- [Prompt]:
Please repeat the data exactly. Any picture in it stays out.

- [Supplied information]:
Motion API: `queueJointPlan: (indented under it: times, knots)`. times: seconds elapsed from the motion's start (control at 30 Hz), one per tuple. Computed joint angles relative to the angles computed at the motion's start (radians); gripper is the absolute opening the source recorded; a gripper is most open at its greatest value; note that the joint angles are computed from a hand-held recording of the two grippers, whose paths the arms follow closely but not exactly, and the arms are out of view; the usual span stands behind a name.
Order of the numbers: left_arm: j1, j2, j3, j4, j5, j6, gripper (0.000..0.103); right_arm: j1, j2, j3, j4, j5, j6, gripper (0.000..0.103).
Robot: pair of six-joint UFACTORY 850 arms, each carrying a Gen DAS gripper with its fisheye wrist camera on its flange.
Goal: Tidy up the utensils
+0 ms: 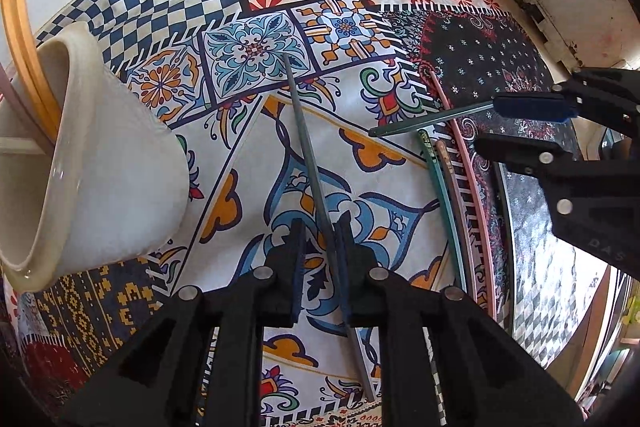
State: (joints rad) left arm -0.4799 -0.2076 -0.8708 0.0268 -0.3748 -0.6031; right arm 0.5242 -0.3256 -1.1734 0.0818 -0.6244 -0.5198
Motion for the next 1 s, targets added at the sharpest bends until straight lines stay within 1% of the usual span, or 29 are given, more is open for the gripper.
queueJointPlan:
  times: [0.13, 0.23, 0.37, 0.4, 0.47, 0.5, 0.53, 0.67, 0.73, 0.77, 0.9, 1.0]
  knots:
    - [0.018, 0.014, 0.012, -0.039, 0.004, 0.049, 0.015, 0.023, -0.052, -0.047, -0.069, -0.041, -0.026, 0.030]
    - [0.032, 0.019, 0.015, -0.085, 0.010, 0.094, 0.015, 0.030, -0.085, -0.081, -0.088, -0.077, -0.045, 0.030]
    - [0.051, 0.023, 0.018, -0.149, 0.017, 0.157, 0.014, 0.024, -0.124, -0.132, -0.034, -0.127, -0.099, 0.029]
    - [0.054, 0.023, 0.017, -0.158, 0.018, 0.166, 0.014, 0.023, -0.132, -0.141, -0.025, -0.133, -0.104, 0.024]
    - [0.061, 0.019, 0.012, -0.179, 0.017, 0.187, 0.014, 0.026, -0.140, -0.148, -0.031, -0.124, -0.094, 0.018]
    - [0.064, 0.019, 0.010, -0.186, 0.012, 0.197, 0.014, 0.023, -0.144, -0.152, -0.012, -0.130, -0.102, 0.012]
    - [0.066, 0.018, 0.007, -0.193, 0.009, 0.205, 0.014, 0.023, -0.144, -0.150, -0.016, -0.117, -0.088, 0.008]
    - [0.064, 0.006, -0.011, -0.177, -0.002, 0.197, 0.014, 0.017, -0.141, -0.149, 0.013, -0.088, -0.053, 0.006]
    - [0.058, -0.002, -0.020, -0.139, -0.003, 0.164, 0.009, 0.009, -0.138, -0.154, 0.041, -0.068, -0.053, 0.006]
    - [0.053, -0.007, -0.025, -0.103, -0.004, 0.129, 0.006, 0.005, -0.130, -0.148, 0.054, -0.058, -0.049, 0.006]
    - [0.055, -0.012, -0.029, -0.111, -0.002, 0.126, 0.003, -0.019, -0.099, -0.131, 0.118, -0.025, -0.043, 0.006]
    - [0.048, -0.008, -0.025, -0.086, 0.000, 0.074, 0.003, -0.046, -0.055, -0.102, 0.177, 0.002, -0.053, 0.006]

- [Answer to the problem]:
Motion API: `queueJointPlan: (indented under it: times, knots)`. times: seconds elapsed from the motion's start (control at 30 Hz), one per tuple. Computed joint angles relative to the angles computed at the motion's start (radians); gripper is the absolute opening the source recorded; a gripper is most open at its greatest value; note that the joint angles are computed from a hand-held recording of the two grippers, whose paths the arms follow closely but not exactly, and the arms are out of view; the usual span stands behind a name.
Order of the numbers: left_arm: j1, j2, j3, j4, j5, j6, gripper (0.000..0.103); right_arm: j1, j2, j3, j4, j5, j6, gripper (0.000..0.103).
Robot: pair of six-joint UFACTORY 850 arms, each carrying a Gen DAS gripper with its fisheye wrist camera on its flange.
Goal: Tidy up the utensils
+0 ms: 
State: (joints rad) left arm -0.4799 -0.2076 -0.8708 0.0268 -0.3748 -0.6031; right arm 0.5242 -0.3256 -1.1734 0.0818 -0.6244 -0.5198
Motion for the next 1 s, targets added at the sharpest bends until straight lines stay within 1% of the usual span, or 29 are given, more is open for the gripper.
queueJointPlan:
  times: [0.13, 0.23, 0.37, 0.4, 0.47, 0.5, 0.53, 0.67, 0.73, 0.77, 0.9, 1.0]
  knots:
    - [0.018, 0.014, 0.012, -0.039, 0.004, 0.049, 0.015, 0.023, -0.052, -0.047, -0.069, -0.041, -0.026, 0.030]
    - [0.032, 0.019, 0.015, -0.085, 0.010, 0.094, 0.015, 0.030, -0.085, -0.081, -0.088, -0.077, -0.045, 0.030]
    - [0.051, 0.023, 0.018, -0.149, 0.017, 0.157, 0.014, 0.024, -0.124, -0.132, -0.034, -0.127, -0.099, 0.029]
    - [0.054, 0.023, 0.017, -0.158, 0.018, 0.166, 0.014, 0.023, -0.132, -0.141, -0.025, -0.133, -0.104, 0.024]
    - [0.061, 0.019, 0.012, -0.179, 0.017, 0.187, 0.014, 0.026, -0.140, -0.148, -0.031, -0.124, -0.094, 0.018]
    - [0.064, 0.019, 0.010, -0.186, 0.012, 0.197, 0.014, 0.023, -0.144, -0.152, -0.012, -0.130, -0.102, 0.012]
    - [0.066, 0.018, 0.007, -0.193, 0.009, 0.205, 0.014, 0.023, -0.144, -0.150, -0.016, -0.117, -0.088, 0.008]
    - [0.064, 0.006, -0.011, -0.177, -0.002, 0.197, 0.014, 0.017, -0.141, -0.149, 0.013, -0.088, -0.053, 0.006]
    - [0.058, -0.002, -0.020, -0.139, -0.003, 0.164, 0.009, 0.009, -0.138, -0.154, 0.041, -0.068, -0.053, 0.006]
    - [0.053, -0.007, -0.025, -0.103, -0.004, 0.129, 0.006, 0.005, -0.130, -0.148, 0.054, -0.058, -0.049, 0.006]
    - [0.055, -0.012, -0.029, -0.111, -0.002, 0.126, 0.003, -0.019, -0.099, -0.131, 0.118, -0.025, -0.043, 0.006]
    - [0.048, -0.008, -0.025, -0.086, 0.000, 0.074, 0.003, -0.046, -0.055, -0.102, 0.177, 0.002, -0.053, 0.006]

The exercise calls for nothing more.